Exercise instructions
What is needed here is an exact copy of every entry.

---------- Records for the task

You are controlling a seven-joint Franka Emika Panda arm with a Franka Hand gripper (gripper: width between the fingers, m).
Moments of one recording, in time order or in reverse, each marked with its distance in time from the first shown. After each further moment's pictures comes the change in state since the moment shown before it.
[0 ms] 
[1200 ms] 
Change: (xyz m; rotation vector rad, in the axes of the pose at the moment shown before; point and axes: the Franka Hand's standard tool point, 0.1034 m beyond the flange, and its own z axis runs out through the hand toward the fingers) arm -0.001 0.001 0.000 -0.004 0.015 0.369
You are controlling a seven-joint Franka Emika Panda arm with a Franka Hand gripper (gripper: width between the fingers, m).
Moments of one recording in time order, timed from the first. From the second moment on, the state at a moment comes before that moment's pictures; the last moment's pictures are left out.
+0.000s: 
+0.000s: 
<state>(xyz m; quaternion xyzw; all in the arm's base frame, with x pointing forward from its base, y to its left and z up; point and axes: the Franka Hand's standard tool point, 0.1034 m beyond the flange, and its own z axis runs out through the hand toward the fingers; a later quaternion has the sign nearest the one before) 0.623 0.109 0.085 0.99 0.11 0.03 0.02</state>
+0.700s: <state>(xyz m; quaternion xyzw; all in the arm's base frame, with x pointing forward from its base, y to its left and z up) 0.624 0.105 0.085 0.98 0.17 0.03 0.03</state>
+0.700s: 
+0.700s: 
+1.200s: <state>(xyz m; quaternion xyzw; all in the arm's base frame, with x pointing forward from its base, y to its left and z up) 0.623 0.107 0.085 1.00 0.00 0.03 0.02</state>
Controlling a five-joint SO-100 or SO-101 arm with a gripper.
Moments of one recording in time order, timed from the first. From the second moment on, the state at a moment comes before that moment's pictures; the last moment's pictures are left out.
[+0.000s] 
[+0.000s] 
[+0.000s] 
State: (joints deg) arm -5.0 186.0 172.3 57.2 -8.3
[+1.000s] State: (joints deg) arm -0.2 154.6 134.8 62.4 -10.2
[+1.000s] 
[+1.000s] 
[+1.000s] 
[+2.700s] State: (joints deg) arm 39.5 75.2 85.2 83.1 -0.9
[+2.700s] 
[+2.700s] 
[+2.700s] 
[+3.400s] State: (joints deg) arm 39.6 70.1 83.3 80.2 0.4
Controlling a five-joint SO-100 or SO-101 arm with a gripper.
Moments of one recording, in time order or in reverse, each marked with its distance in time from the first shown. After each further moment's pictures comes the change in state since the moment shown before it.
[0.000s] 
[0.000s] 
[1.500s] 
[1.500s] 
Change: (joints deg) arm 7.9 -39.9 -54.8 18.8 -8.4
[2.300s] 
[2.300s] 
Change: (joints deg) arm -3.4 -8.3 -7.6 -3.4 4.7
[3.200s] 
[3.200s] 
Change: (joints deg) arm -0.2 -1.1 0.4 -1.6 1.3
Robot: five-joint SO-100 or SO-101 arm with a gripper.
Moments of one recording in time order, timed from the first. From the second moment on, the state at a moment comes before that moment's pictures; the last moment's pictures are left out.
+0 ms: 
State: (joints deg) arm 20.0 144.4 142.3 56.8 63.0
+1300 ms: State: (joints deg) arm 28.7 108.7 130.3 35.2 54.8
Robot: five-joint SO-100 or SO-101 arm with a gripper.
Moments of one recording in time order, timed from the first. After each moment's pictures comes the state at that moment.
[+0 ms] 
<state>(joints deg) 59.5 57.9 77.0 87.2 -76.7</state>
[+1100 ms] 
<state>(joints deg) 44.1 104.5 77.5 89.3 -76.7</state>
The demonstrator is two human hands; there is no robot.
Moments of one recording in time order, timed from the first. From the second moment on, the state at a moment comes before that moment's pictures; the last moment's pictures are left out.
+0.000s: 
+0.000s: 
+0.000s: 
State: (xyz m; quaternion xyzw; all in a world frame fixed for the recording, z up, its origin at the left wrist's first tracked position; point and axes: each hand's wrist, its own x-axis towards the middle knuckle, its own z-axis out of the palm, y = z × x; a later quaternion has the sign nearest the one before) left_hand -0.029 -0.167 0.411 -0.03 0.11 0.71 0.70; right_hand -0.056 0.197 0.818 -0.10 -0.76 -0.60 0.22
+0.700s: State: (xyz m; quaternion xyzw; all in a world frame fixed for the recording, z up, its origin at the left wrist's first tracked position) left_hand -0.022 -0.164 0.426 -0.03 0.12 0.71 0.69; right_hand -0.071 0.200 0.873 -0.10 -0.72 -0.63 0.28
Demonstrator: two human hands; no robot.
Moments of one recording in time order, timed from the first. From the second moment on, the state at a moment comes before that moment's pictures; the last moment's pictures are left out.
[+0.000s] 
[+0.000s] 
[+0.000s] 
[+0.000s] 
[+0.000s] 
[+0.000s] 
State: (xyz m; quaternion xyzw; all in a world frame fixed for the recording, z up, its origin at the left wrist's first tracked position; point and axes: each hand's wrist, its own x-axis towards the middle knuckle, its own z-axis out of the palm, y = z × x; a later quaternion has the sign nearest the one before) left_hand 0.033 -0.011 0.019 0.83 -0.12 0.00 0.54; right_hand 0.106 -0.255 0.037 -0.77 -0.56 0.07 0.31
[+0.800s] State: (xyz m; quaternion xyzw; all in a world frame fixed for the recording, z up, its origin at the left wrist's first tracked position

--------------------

Written reply
You are controlling a seven-joint Franka Emika Panda arm with a Franka Hand gripper (gripper: width between the fingers, m).
Moments of one recording, in time order or in reverse, each marked with its distance in time from the first shown. After each further moment's pictures comes the change in state since the moment shown before it.
[0 ms] 
[1200 ms] 
Change: (xyz m; rotation vector rad, in the axes of the pose at the moment shown before; point and axes: the Franka Hand's standard tool point, 0.1034 m beyond the flange, and its own z axis runs out through the hand toward the fingers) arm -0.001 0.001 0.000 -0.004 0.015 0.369
You are controlling a seven-joint Franka Emika Panda arm with a Franka Hand gripper (gripper: width between the fingers, m).
Moments of one recording in time order, timed from the first. From the second moment on, the state at a moment comes before that moment's pictures; the last moment's pictures are left out.
+0.000s: 
+0.000s: 
<state>(xyz m; quaternion xyzw; all in the arm's base frame, with x pointing forward from its base, y to its left and z up; point and axes: the Franka Hand's standard tool point, 0.1034 m beyond the flange, and its own z axis runs out through the hand toward the fingers; a later quaternion has the sign nearest the one before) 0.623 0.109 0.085 0.99 0.11 0.03 0.02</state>
+0.700s: <state>(xyz m; quaternion xyzw; all in the arm's base frame, with x pointing forward from its base, y to its left and z up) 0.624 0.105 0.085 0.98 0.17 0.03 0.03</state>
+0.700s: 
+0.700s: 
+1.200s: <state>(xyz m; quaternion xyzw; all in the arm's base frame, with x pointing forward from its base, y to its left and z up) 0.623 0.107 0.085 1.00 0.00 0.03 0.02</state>
Controlling a five-joint SO-100 or SO-101 arm with a gripper.
Moments of one recording in time order, timed from the first. From the second moment on, the state at a moment comes before that moment's pictures; the last moment's pictures are left out.
[+0.000s] 
[+0.000s] 
[+0.000s] 
State: (joints deg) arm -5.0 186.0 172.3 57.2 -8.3
[+1.000s] State: (joints deg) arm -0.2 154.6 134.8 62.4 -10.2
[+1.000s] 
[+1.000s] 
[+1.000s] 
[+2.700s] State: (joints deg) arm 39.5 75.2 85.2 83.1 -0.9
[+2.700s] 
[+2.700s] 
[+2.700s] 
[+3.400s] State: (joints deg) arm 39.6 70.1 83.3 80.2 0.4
Controlling a five-joint SO-100 or SO-101 arm with a gripper.
Moments of one recording, in time order or in reverse, each marked with its distance in time from the first shown. After each further moment's pictures comes the change in state since the moment shown before it.
[0.000s] 
[0.000s] 
[1.500s] 
[1.500s] 
Change: (joints deg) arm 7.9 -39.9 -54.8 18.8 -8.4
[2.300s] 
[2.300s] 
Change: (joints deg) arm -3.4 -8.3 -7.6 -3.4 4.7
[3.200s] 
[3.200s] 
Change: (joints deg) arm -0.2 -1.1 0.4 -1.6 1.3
Robot: five-joint SO-100 or SO-101 arm with a gripper.
Moments of one recording in time order, timed from the first. From the second moment on, the state at a moment comes before that moment's pictures; the last moment's pictures are left out.
+0 ms: 
State: (joints deg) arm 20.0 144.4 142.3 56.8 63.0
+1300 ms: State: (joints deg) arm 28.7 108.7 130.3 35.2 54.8
Robot: five-joint SO-100 or SO-101 arm with a gripper.
Moments of one recording in time order, timed from the first. After each moment's pictures comes the state at that moment.
[+0 ms] 
<state>(joints deg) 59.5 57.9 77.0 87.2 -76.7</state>
[+1100 ms] 
<state>(joints deg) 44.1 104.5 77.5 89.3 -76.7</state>
The demonstrator is two human hands; there is no robot.
Moments of one recording in time order, timed from the first. From the second moment on, the state at a moment comes before that moment's pictures; the last moment's pictures are left out.
+0.000s: 
+0.000s: 
+0.000s: 
State: (xyz m; quaternion xyzw; all in a world frame fixed for the recording, z up, its origin at the left wrist's first tracked position; point and axes: each hand's wrist, its own x-axis towards the middle knuckle, its own z-axis out of the palm, y = z × x; a later quaternion has the sign nearest the one before) left_hand -0.029 -0.167 0.411 -0.03 0.11 0.71 0.70; right_hand -0.056 0.197 0.818 -0.10 -0.76 -0.60 0.22
+0.700s: State: (xyz m; quaternion xyzw; all in a world frame fixed for the recording, z up, its origin at the left wrist's first tracked position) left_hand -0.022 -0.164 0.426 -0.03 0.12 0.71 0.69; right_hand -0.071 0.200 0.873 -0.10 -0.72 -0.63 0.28
Demonstrator: two human hands; no robot.
Moments of one recording in time order, timed from the first. From the second moment on, the state at a moment comes before that moment's pictures; the last moment's pictures are left out.
[+0.000s] 
[+0.000s] 
[+0.000s] 
[+0.000s] 
[+0.000s] 
[+0.000s] 
State: (xyz m; quaternion xyzw; all in a world frame fixed for the recording, z up, its origin at the left wrist's first tracked position; point and axes: each hand's wrist, its own x-axis towards the middle knuckle, its own z-axis out of the palm, y = z × x; a later quaternion has the sign nearest the one before) left_hand 0.033 -0.011 0.019 0.83 -0.12 0.00 0.54; right_hand 0.106 -0.255 0.037 -0.77 -0.56 0.07 0.31
[+0.800s] State: (xyz m; quaternion xyzw; all in a world frame fixed for the recording, z up, its origin at the left wrist's first tracked position

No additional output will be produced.